There are many issues that a voter must consider when casting a ballot, but not all issues rank the same in moral value. Some are simply not negotiable, namely, those that are intrinsically evil (i.e., actions that fundamentally conflict with the moral law and can never be performed under any circumstances). Such issues must never be promoted by law, and Catholics must therefore avoid voting for those who promote them. Among such issues are the following: abortion, euthanasia, embryonic stem cell research, human cloning, same-sex "marriage". Many other issues may be left to prudential judgement (e.g., the best way to help the poor, to manage the economy, to protect the environment, to handle immigration, and to provide education, health care, and retirement security, etc.). Unlike the five non-negotiable issues above, Catholics can have a diversity of legitimate viewpoints on these sorts of prudential issues and thus have leeway in endorsing or opposing particular policies related to them. 

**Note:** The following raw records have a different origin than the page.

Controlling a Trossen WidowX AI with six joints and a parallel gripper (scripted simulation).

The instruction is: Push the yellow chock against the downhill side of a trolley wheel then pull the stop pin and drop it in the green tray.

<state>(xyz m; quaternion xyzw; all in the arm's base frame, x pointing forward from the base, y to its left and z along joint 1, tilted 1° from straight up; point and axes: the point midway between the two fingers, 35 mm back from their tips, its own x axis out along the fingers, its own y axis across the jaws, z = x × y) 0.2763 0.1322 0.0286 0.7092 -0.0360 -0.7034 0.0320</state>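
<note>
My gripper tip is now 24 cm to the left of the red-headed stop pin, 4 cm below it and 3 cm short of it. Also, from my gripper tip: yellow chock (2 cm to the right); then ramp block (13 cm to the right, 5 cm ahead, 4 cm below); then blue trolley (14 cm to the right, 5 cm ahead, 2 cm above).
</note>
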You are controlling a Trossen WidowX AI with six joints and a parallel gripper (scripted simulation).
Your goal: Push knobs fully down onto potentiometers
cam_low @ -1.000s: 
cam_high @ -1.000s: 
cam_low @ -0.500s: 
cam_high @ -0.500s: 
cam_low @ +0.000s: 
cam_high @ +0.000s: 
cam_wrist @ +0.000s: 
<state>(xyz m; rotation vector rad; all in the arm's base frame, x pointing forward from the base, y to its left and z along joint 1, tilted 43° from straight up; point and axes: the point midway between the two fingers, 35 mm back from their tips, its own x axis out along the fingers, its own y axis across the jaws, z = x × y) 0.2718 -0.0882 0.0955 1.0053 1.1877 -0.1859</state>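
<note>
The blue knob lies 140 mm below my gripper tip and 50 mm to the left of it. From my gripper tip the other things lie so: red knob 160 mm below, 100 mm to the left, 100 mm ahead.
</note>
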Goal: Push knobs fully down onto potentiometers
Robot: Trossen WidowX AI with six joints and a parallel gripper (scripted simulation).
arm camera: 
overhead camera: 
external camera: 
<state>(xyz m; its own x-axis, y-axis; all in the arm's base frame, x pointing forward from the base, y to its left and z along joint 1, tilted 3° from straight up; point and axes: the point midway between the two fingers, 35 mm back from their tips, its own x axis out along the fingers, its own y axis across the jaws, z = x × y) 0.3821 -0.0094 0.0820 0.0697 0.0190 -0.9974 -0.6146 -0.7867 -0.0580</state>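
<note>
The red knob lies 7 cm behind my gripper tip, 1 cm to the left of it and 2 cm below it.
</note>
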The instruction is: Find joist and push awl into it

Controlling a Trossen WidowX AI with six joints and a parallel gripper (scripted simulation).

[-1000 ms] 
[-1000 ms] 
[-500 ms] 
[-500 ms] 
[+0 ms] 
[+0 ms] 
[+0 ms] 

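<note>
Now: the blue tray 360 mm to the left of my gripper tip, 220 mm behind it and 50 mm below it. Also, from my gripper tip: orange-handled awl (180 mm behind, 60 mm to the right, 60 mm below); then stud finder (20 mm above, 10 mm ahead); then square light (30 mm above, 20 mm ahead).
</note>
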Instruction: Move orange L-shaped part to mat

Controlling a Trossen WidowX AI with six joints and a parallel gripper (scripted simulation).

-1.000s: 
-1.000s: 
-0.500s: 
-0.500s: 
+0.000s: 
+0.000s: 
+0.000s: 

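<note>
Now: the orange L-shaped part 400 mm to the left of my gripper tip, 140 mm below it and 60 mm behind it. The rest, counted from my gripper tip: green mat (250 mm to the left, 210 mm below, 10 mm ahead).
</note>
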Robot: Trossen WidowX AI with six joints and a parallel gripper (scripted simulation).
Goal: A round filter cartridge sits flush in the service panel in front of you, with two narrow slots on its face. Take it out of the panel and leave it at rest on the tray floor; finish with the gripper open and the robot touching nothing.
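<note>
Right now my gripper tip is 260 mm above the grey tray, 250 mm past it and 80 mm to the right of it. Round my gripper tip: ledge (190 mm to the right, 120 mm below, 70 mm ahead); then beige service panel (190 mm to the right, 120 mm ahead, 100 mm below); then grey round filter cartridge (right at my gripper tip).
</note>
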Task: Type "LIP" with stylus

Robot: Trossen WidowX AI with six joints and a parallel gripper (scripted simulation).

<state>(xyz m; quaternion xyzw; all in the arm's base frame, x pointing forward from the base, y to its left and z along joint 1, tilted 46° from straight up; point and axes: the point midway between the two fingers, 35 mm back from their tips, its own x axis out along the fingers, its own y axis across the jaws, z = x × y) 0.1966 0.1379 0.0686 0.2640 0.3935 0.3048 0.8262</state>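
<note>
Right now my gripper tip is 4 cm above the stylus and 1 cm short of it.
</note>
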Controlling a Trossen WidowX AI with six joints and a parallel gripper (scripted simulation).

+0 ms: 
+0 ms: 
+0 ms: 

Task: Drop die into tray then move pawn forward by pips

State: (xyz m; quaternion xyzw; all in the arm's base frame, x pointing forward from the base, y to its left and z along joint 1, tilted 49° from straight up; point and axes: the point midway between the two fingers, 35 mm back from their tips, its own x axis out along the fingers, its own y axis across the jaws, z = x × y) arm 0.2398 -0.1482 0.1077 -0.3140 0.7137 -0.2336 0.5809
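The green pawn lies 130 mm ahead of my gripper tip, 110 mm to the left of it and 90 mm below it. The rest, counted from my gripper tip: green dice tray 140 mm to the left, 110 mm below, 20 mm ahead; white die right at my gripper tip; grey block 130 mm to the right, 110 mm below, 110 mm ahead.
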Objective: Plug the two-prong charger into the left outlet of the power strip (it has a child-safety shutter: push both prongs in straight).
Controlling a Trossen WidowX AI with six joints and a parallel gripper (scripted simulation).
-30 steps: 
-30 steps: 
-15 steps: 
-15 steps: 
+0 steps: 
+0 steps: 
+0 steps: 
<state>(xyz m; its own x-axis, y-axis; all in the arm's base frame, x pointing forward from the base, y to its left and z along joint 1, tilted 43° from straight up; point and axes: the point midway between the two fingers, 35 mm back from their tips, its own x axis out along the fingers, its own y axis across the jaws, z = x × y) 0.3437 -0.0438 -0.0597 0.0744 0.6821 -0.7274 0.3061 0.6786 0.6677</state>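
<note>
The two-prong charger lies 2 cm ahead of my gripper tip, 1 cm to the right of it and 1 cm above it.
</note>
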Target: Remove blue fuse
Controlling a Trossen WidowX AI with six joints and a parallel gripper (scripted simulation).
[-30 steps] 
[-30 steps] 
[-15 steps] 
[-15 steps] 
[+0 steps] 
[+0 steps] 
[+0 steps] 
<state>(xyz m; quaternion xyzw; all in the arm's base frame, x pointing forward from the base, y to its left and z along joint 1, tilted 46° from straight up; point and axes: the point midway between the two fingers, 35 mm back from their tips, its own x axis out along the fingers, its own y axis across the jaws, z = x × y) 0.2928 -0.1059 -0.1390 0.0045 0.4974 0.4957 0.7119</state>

Pope Emeritus Benedict XVI, when he was still Joseph Cardinal Ratzinger, spoke of this in a document dealing with when Catholics may or may not receive Communion:

Not all moral issues have the same moral weight as abortion and euthanasia. For example, if a Catholic were to be at odds with the Holy Father on the application of capital punishment or on the decision to wage war, he would not for that reason be considered unworthy to present himself to receive Holy Communion. While the Church exhorts civil authorities to seek peace, not war, and to exercise discretion and mercy in imposing punishment on criminals, it may still be permissible to take up arms to repel an aggressor or to have recourse to capital punishment. There may be a legitimate diversity of opinion even among Catholics about waging war and applying the death penalty, but not however with regard to abortion and euthanasia (Cardinal Joseph Ratzinger, Worthiness to Receive Holy Communion: General Principles, 2004).

Catholics have a serious moral obligation to promote the common good through the exercise of their voting privileges (CCC 2240). It is not only civil authorities who have responsibility for a country. “Service of the common good require[s] citizens to fulfill their roles in the life of the political community” (CCC 2239). Leaving our Catholic faith behind when we go to the ballot box is simply not an option.

Disclaimer: This post is not written for the purpose of endorsing any specific candidate or political party. This post is written to help Catholics in the demands of their faith and it is a form of issue advocacy rather than candidate advocacy. This post is intended to help the reader vote for candidates for public ofiice in a manner consistent with Catholic moral teachings. It is meant to help the reader to narrow down the list of candidates to those who are acceptable based on the non-negotiable issues identified herein.